If you can make your math solve the problem of having to use higher bit depths to capture more information you are likely to have many dollars coming your way as this is what all the major imaging companies have been trying to achieve since the beginning of digital imaging.

BTW, I did NOT have a 'modern' education.

Maybe I am missing something but in my mind the most important consideration here is that resolution drops 400% from 4k to 2k. It is impossible to get a perfect down sample no matter how many bits. Even if you went 4k 10bit to 2k 10bit there would be inaccuracies with data because many pixels are gone. Is averaging pixel data from 4k to 2k at equal bit depth any different than adding the 8bit values to get a 10bit value?
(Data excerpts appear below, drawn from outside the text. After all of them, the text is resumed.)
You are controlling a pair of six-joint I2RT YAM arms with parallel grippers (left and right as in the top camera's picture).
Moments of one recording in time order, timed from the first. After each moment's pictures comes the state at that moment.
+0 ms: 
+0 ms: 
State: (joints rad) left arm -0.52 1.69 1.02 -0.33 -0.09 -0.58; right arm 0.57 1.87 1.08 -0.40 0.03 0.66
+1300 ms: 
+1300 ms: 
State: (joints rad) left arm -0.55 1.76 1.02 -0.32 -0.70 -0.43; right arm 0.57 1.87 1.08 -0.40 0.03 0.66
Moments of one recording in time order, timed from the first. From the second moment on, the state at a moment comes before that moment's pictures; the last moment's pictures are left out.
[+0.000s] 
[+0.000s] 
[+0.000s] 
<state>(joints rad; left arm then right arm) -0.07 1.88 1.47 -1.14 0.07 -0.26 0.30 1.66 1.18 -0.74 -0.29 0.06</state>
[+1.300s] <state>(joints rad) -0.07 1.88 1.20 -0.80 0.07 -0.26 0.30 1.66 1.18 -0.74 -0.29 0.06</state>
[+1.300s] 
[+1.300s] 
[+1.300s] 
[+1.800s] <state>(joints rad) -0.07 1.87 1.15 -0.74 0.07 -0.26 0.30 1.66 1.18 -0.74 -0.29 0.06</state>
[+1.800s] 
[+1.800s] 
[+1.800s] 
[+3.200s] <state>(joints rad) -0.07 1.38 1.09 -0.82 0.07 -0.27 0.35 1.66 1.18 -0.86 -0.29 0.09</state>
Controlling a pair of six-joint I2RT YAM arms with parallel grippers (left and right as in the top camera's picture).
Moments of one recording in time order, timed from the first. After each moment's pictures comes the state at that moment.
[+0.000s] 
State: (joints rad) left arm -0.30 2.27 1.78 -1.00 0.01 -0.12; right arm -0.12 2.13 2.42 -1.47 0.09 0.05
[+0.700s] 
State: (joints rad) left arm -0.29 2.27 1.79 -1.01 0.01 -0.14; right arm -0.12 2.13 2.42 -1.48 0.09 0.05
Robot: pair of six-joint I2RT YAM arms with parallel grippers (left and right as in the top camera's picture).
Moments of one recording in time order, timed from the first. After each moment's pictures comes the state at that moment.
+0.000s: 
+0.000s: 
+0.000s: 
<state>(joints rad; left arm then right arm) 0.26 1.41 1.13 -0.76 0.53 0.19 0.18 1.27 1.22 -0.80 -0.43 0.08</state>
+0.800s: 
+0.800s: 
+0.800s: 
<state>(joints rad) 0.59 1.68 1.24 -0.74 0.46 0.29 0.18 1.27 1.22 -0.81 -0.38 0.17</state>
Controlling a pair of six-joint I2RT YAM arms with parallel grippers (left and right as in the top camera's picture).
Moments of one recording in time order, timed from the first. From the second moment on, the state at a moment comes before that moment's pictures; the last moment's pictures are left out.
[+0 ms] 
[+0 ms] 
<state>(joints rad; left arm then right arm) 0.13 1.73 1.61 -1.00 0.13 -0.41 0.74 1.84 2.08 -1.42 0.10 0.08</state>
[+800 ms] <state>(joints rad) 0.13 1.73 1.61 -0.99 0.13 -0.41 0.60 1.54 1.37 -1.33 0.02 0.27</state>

I doubt it would be noticeable.

The more important discussion is how much of a benefit will we see in a 10bit 2k, not whether or not it is "true" 10bit.

@GlueFactoryBJJ: I never understood the "255" thing. 0 IS a value, it's 256.

@caveport: "It's not mathematics, it's geometry!" -> You made my day.

Beware of downscale, higher bit have special proprieties like super white and super black that can be clamped. With 8 bit you'll never be able to retrieve this information no matter how many downscale you performs. Burned highlight in 8 bit are burned highlight in every bit you can try to convert it to. Same goes for line skipping although there exists methods to attenuate the effect in the sky (like adding a thin layer of grain and then performing a denoise to mix and smooth the pixels).

Otherwise, Vitaliy pretty much summed up the thing with kid version. It's a bit more technical in reality but you get the picture.

To check some practical results I used ffmpeg to convert some GH4 4k samples to yuv444 and to scale them down to 1920x1080. While the looks of the downsampled images were pretty good, I was shocked to see how little hardware support there is for yuv444: There is "theoretical" support in the HW acceleration APIs like vdpau and vaapi, but none of the computers I own has a GPU that actually supports yuv444 overlay visuals.

So the only way to play back and watch the yuv444 encoded video at full quality was to use the RGB "x11" display driver, which is kind of wasting a lot of CPU cycles.